>>>
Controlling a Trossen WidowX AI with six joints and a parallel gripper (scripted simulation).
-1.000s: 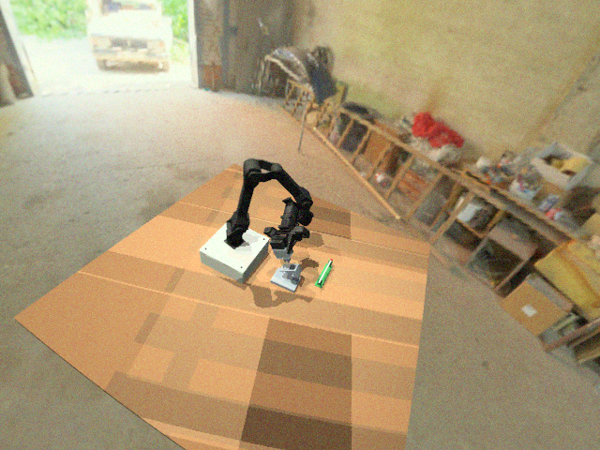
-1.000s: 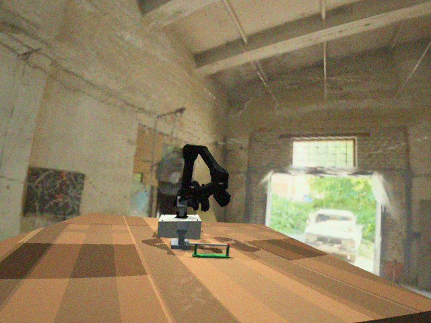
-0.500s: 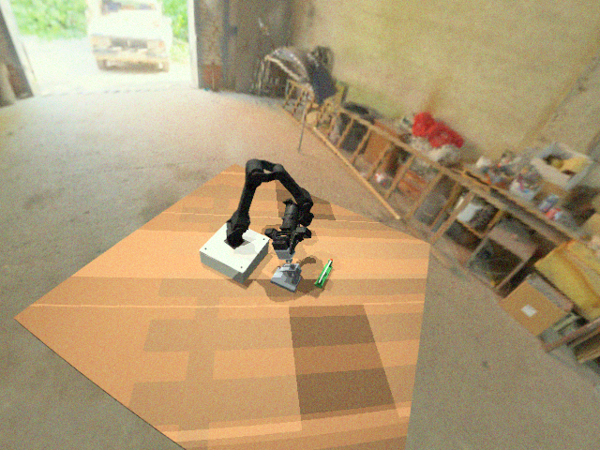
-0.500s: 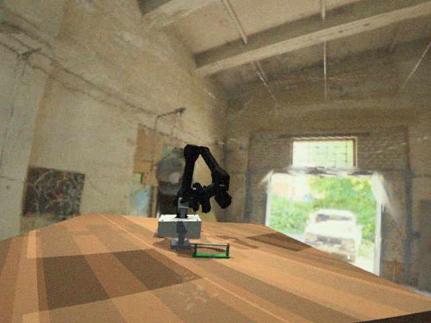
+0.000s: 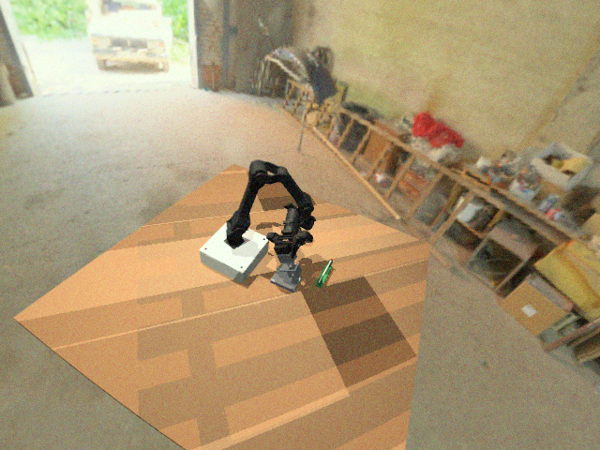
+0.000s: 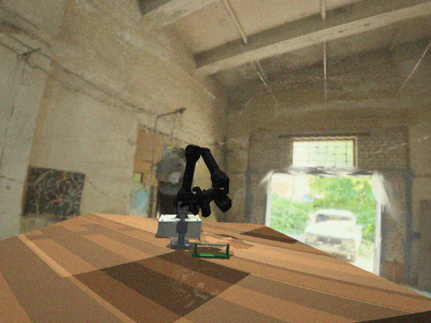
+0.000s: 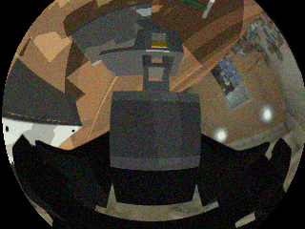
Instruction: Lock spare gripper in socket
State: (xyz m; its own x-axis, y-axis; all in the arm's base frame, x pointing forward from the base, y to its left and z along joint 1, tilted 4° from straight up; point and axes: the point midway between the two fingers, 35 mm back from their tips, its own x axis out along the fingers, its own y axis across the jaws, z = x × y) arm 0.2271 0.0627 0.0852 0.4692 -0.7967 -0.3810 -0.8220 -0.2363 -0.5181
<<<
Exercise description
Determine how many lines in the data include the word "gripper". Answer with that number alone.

Answer area
2